中国が宇宙で米国に対する軍事態勢を新たに強化し始めた――。

 最近、米国の議会政策諮問機関が報告を発表し、中国のそんな動きを明らかにした。

 中国の習近平国家主席は6月7日に訪米してオバマ大統領との米中首脳会談に臨むが、そうした対米協調の姿勢の背後では、宇宙をも使って対米軍事能力の強化に励むという別の顔もあるということだろう。

 米国議会の超党派の対中政策諮問機関「米中経済安保調査委員会」は5月下旬、「中国のミサイル発射は新たな対衛星破壊能力の実験か」と題する報告を公表した。この報告は委員会全体ではなく一部の専門スタッフにより作成されたというが、もちろん委員会としての承認があっての公表だった。

 この報告は、中国当局が5月13日に四川省の西昌にある衛星発射センターから打ち上げた巨大な弾道ミサイルの意味についての分析である。

 中国側の発表や報道によると、中国科学院の国家宇宙科学研究センターが打ち上げたこのミサイルは長距離観測ロケット「鲲鵬(Kunpeng)七号(KP-7)」だという。その名の「鲲鵬」は、「鲲」という巨大な魚が「鵬」という巨大な鳥に化けたという伝説に由来するとされていた。このミサイルは高空観測用の観測ロケットだと発表された。

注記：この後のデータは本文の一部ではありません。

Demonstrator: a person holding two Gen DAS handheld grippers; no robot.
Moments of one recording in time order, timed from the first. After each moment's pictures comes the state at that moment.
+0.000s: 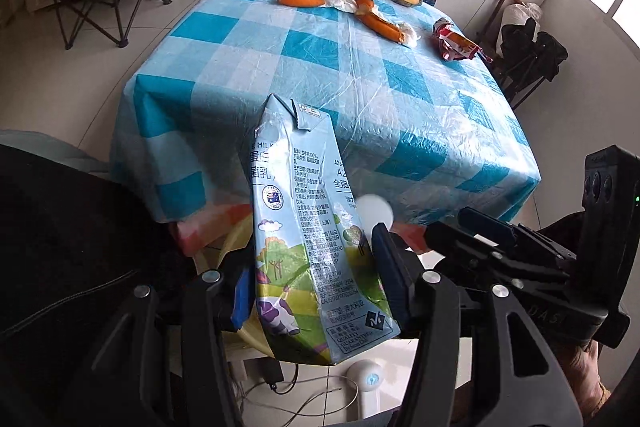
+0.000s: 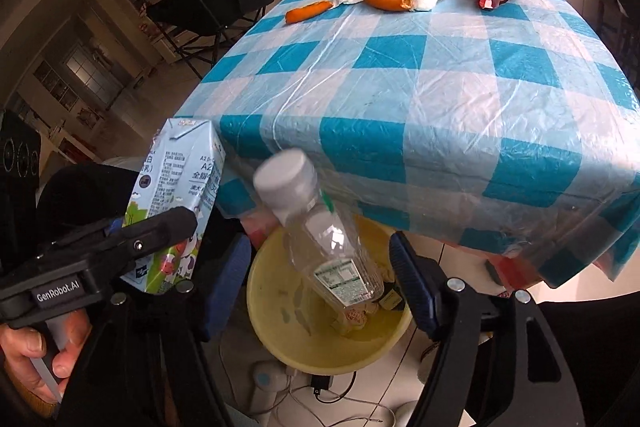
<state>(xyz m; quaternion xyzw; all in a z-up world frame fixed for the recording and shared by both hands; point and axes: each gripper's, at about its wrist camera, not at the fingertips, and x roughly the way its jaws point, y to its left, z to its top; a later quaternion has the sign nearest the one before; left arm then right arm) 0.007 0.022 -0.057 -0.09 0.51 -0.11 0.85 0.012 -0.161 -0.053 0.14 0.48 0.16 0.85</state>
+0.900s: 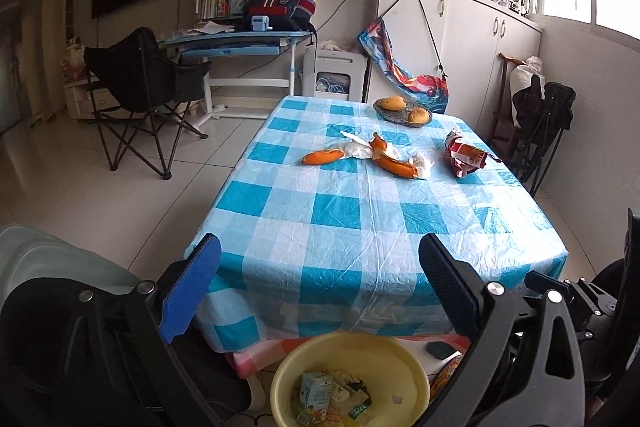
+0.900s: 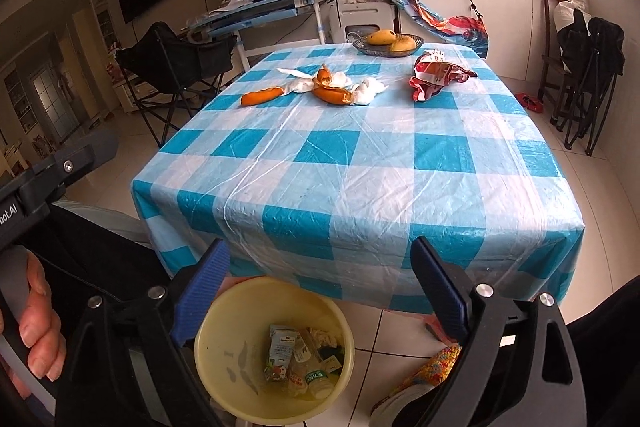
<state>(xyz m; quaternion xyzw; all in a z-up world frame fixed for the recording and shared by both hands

 米国側の観測では、このミサイルは高度2万マイルにまでも達し、ミサイルとしては世界でこれまで最も高い弾道軌道に到達したという。

中国は非軍事の科学的な実験だと言うが・・・

 さて、この異様なほど高度に達したミサイルに中国はどのような目的を託しているのか。

 中国側は、高空の自然データを集める非軍事の科学的な実験なのだと宣言する。しかし米国の国防総省では、実はこのミサイルの開発は、新しい衛星破壊兵器(ASAT)の能力を実験するために行われたものと見ているという。前述の米中経済安保調査委員会の報告は、米国側のそうした認識について明らかにしていた。